North Korean leader Kim Jong Un presides over a plenary meeting of the Central Committee of the Workers' Party of Korea in Pyongyang on March 31, 2013

North Korea Threat — A new Pentagon report reveals that North Korea’s continual development of its nuclear weapons program could bring it closer to reaching the U.S. with an atomic weapon, notes Reuters. Furthermore, according to the report, North Korea’s attempts to develop a nuclear arsenal, sell weapons technology to other countries and provocative behavior are Washington‘s greatest security challenges in the Asia Pacific region. “North Korea will move closer to this goal, as well as increase the threat it poses to U.S. forces and allies in the region, if it continues testing and devoting scarce regime resources to these programs,” said the document.

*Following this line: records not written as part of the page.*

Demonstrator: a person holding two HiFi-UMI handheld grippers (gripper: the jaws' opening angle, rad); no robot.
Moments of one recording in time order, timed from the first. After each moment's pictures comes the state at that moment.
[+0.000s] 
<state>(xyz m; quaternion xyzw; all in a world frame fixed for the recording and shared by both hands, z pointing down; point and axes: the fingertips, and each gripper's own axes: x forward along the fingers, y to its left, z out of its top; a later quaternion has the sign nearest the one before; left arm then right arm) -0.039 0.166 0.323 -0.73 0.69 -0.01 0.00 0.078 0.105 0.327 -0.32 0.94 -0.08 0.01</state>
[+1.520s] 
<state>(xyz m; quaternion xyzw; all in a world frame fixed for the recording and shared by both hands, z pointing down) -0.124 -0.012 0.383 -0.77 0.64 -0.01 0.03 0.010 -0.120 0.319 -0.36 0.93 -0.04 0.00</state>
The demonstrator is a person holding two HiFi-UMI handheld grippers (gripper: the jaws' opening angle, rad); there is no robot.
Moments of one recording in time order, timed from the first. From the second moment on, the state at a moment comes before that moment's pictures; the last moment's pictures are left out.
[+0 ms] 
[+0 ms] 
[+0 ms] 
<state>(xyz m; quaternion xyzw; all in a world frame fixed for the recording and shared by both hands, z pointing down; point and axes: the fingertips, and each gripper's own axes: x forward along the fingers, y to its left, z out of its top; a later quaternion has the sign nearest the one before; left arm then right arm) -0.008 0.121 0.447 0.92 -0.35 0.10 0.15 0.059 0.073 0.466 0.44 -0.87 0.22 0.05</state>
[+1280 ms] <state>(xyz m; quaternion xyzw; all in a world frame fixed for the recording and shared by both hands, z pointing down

Egypt‘s Birthrate — The New York Times reports that although Egypt’s birthrate has surged to a 20-year high in 2012, the government remains silent on the issue. Last year, 2.6 million babies were born in Egypt, with the birthrate reaching 32 for every 1,000 people. The ousted ex-president Hosni Mubarak focused on two-child families and contraception but the current administration lacks a policy on family planning, potentially increasing the risk of overpopulation, notes the daily. “For the moment,” writes the Times, “grand development plans that could alleviate overpopulation have taken a back seat as the beleaguered government focuses on keeping the lights on and feeding its citizens.”

Syria Conflict – Following the U.S. government’s announcement that it is rethinking its opposition to arming rebels fighting Bashar al-Assad’s regime in Syria, the British Defense Secretary has said Britain has not ruled out the option of arming the rebels, reports the Independent. Philip Hammond said the British government may decide to take stronger action after the European arms embargo on Syria expires at the end of May. But Hammond said Britain would need “incontrovertible” evidence of the use of chemical weapons by Assad’s forces before taking action. He also said such a response would ideally be taken through the United Nations Security Council, writes the Independent.

Japan Nuclear Project – Japan is set to build its first overseas nuclear plant since the Fukushima meltdown of 2011, reports Bloomberg Businessweek. A $22 billion, joint Japanese-French deal to build Turkey’s second nuclear plant is expected to be signed-off on Friday with Japanese Prime Minister Shinzo Abe in Turkey. The Fukushima disaster was seen as a huge setback for Japan’s efforts to export its nuclear technology to foreign markets.

China’s Mystery Meat – Chinese police have arrested dozens of suspects accused of selling rat, fox and mink flesh as mutton, the country’s Ministry of Public Security has said, in an announcement aimed at quelling public fears over a string of food safety scandals, reports the New York Times. In a statement, the ministry said the meat had been doused in pigment, gelatin and nitrates to disguise its true origin, and sold in Shanghai and adjacent Jiangsu Province for about $1.6 million. The arrests came amid an operation which has seen over 900 people arrested since January for selling fake or tainted meat products. China’s Prime Minister Li Keqiang has said that tackling food safety — a major grievance among Chinese — is a key priority for the government, writes the Times.